→ Description of the task:
When the word "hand" shows up in a line of the data below, copy that whole line.

Dataset excerpts:

-.-.-

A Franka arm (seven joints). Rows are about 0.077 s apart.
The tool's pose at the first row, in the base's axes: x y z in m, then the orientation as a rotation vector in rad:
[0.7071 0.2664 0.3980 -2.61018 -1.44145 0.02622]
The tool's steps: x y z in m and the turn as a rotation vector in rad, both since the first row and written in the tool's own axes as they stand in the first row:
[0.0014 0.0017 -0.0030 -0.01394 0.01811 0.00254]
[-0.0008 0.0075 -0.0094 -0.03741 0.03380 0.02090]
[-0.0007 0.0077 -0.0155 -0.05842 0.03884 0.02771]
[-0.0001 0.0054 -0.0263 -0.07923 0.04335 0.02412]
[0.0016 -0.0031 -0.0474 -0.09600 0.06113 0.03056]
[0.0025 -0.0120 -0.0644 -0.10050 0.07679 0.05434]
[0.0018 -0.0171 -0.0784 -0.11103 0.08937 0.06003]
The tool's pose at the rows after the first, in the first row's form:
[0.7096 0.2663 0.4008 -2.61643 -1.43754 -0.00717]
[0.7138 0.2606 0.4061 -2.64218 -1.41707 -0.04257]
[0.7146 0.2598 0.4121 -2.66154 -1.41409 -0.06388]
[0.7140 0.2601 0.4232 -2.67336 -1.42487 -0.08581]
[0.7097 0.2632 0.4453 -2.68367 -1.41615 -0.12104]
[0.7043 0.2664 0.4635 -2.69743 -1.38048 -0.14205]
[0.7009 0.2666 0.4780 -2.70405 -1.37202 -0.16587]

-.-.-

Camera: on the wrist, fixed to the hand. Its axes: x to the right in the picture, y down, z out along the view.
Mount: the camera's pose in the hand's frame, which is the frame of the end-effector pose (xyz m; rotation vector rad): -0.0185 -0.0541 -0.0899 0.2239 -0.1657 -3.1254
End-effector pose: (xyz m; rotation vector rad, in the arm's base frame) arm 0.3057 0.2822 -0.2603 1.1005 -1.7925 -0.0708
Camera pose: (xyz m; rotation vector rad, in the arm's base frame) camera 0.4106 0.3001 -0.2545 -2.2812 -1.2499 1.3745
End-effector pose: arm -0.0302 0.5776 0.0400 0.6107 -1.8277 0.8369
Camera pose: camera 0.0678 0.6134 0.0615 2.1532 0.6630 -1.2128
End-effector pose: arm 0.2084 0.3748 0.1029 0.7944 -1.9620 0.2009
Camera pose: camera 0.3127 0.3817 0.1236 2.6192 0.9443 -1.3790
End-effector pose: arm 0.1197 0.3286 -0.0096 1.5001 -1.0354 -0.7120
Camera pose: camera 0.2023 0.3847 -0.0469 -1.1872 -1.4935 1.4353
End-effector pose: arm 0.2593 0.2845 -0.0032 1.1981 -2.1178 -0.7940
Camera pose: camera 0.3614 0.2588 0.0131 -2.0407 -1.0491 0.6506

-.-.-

→ Solution below:
Camera: on the wrist, fixed to the hand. Its axes: x to the right in the picture, y down, z out along the view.
Mount: the camera's pose in the hand's frame, which is the frame of the end-effector pose (xyz m; rotation vector rad): -0.0185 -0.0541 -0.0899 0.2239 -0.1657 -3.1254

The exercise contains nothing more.